# Indian Lake Saugeye Challenge



## pegedt (Jan 21, 2006)

INDIAN LAKE SAUGEYE CHALLENGE
Date: Sunday, October 28
Place: Indian Lake, Ohio
Launch Site: Lakeview Ramp
Time: 7:30 A.M.-3:30 P.M.
Entry Fee: $100.00 Per team
Includes $10.00 Big Fish Pot
80% pay back to top 3 places as well as plaques for top 3 teams
1 Big Fish pay out

Registration will end 6:30am, Sunday October 28th.
No checks will be taken the day of the tournament.
There will be a six fish limit and all fish must be at least 15 inches long and living.

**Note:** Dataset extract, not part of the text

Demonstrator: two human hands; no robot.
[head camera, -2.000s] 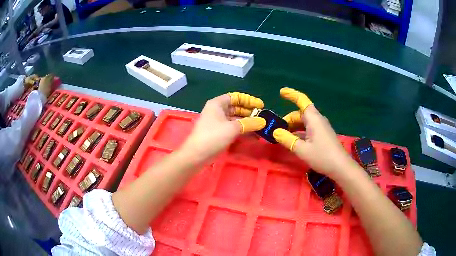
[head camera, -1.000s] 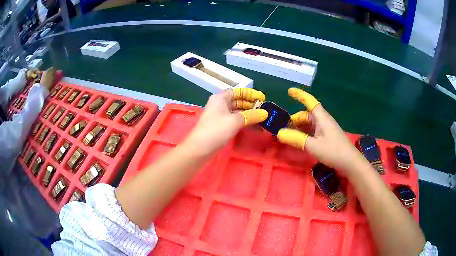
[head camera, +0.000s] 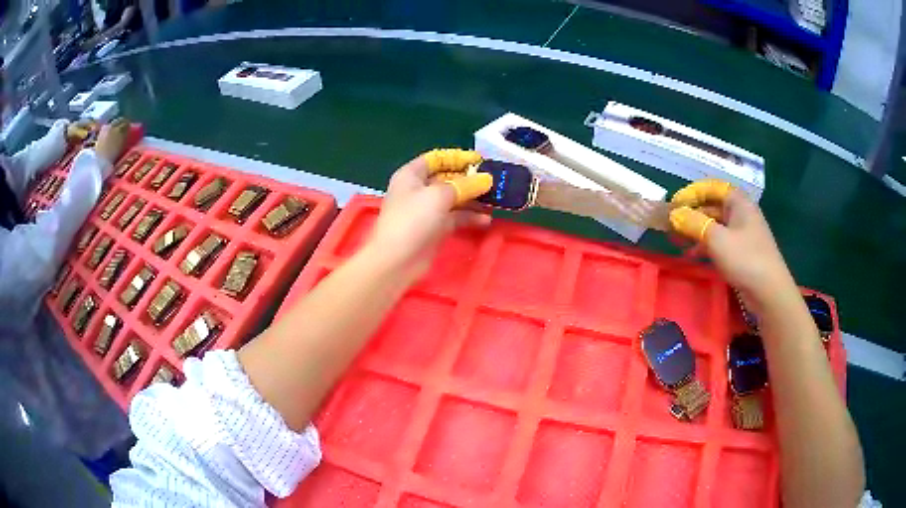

Dead fish will not be weighed at all.
All Boats must be at weigh in by 3:30 P.M.
Life vests must be worn any time outboard motor is running over a trolling speed.
Please contact John Stalling at (937) 407-1398 with any questions.
Please return bottom portion along with entry fee to:
John Stalling 18096 Twp Rd 95, Kenton, OH 43326

---------------------------------------------------------------------------------
E-Mail Address____________________________________ 
Name: __________________ Name: _________________
Address: ________________________________________
Phone Number: __________________________________
Entry Fee: $100.00 ______ Big Fish Fee: $10 _____
Boat Brand: _________________


----------



## pumper (Jan 20, 2007)

glad to see this john, should be a great tourny, will be getting in touch with you. see ya there


----------



## cjbrown (May 22, 2007)

Count us in also.


----------



## cberry (Apr 27, 2005)

caught over 100 crapp 6 saugeueys nice night the bite is on at night that was 10/12/07


----------